Metadata-Version: 2.1
Name: spacy-chunks
Version: 0.0.2
Summary: An easy way to chunk spacy docs.
Home-page: https://github.com/wjbmattingly/spacy-chunks
Author: William J. B. Mattingly
Classifier: Development Status :: 3 - Alpha
Classifier: Intended Audience :: Developers
Classifier: Natural Language :: English
Classifier: Programming Language :: Python :: 3
Classifier: Programming Language :: Python :: 3.7
Classifier: Programming Language :: Python :: 3.8
Classifier: Programming Language :: Python :: 3.9
Classifier: Programming Language :: Python :: 3.10
Requires-Python: >=3.7
Description-Content-Type: text/markdown
License-File: LICENSE
Requires-Dist: spacy >=3.0.0

# spaCy Chunks

spaCy Chunks is a custom pipeline component for spaCy that allows you to generate overlapping chunks of sentences or tokens from a document. This component is useful for various NLP tasks that require processing text in smaller, potentially overlapping segments.

## Features

- Chunk by sentences or tokens
- Configurable chunk size
- Adjustable overlap between chunks
- Option to truncate incomplete chunks

## Installation

To use spaCy Chunks, you need to have spaCy installed. You can install spaCy using pip:

```bash
pip install spacy
pip install spacy_chunks
```

Download a spaCy model:

```bash
python -m spacy download en_core_web_sm
```

## Usage

Here's how to use the spaCy Chunks component:

```python
import spacy

# Load a spaCy model
nlp = spacy.load("en_core_web_sm")

# Add the chunking component to the pipeline
nlp.add_pipe("chunking", last=True, config={
    "chunking_method": "sentence",
    "chunk_size": 2,
    "overlap": 1,
    "truncate": True
})

# Process a text
text = "This is the first sentence. This is the second one. And here's the third. The fourth is here. And a fifth."
doc = nlp(text)

# Print the chunks
print("Chunks:")
for i, chunk in enumerate(doc._.chunks, 1):
    print(f"Chunk {i}: {[sent.text for sent in chunk]}")
```

Output:
```
Chunks:
Chunk 1: ['This is the first sentence.', 'This is the second one.']
Chunk 2: ['This is the second one.', "And here's the third."]
Chunk 3: ["And here's the third.", 'The fourth is here.']
Chunk 4: ['The fourth is here.', 'And a fifth.']
```

## Configuration

When adding the chunking component to your pipeline, you can configure the following parameters:

- `chunking_method`: "sentence" or "token" (default: "sentence")
- `chunk_size`: Number of sentences or tokens per chunk (default: 3)
- `overlap`: Number of overlapping sentences or tokens between chunks (default: 0)
- `truncate`: Whether to remove incomplete chunks at the end (default: True)

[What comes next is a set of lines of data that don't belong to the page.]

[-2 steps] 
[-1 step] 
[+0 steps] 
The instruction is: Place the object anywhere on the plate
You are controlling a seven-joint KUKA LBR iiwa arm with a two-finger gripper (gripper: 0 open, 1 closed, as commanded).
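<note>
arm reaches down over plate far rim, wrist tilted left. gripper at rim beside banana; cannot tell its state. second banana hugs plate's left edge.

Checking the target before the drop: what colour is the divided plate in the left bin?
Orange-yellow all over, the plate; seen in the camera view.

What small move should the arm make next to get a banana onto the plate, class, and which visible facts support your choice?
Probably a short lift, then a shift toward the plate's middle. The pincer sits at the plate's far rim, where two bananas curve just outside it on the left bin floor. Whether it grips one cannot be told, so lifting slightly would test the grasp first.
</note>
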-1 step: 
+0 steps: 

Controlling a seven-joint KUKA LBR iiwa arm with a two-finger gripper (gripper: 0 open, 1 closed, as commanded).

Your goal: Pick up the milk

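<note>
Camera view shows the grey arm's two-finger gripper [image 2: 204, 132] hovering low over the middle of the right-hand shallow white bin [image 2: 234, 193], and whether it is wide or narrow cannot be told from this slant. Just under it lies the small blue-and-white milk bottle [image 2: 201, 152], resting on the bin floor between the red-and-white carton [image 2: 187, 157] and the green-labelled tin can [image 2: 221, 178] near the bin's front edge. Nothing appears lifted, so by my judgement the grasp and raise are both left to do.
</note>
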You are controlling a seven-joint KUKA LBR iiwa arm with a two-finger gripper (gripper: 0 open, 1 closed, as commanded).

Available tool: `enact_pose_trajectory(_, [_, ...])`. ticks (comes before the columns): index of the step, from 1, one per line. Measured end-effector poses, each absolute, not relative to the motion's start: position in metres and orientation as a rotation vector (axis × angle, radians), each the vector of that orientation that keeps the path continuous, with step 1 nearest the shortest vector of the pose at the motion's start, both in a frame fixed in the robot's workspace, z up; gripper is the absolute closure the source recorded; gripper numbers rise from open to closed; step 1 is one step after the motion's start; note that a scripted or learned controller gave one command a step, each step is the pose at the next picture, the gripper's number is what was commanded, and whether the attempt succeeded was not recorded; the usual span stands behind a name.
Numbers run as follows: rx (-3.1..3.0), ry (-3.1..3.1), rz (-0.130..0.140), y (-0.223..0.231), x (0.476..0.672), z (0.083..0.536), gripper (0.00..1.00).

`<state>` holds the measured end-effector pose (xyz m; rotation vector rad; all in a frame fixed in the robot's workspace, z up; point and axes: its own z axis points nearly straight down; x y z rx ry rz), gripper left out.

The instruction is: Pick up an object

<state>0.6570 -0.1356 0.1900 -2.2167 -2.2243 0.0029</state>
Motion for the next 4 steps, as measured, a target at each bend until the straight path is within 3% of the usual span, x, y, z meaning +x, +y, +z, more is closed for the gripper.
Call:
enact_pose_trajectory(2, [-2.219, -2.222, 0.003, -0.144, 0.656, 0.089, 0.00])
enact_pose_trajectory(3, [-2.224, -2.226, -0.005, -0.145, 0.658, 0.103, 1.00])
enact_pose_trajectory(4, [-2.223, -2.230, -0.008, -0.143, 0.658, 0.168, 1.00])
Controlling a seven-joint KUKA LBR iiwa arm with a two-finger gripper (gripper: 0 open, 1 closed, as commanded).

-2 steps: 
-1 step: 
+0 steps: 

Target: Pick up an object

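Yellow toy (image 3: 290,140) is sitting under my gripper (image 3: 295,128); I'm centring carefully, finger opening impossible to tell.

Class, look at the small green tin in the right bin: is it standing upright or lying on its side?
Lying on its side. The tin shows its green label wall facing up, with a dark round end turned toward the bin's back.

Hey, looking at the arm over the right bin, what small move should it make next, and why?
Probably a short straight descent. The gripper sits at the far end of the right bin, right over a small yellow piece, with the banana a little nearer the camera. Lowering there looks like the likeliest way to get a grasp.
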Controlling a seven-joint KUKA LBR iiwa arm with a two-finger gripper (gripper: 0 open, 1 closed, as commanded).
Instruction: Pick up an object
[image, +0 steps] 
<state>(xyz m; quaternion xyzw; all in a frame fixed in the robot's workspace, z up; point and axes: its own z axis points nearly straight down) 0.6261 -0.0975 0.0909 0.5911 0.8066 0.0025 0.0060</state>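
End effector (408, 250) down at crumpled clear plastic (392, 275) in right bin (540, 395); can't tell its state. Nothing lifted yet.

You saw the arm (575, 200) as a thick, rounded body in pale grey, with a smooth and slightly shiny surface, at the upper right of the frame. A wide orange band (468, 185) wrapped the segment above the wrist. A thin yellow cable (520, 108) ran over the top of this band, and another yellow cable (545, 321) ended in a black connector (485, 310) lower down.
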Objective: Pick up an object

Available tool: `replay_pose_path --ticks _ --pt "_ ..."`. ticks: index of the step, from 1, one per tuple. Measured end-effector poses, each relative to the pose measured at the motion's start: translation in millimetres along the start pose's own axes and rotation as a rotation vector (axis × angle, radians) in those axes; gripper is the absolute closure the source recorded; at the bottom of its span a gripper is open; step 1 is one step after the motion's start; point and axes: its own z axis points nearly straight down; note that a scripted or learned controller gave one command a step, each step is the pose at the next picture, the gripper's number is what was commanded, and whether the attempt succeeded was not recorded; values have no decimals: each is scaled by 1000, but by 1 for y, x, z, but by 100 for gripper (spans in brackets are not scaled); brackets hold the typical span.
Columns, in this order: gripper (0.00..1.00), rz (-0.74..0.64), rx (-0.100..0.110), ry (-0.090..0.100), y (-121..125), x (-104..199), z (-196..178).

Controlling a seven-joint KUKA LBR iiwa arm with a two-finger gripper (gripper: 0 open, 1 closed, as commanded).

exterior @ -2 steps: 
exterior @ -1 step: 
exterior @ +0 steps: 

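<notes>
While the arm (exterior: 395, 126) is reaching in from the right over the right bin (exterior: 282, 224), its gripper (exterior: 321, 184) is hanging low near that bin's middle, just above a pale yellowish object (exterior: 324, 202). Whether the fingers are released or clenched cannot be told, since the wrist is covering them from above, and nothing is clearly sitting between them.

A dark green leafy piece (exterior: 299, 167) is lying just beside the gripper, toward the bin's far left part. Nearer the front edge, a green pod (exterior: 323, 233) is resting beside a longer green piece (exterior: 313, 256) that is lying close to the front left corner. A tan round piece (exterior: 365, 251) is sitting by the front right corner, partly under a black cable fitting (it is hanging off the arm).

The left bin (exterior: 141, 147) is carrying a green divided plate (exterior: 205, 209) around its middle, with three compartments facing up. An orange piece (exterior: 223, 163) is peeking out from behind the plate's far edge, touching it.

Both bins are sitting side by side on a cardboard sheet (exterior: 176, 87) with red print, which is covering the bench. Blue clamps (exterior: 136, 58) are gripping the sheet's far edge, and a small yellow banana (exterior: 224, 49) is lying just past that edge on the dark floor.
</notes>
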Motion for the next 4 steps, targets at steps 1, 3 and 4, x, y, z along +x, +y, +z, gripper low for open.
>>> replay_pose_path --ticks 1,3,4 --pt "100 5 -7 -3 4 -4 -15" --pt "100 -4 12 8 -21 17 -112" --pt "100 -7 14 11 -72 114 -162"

## Changing Configuration Dynamically

You can change the configuration of the chunking component dynamically:

```python
# Change chunk size
nlp.get_pipe("chunking").chunk_size = 3

# Disable truncation
nlp.get_pipe("chunking").truncate = False

# Process the text again with new settings
doc = nlp(text)
```

## Contributing

Contributions to spaCy Chunks are welcome! Please feel free to submit a Pull Request.

## License

This project is licensed under the MIT License.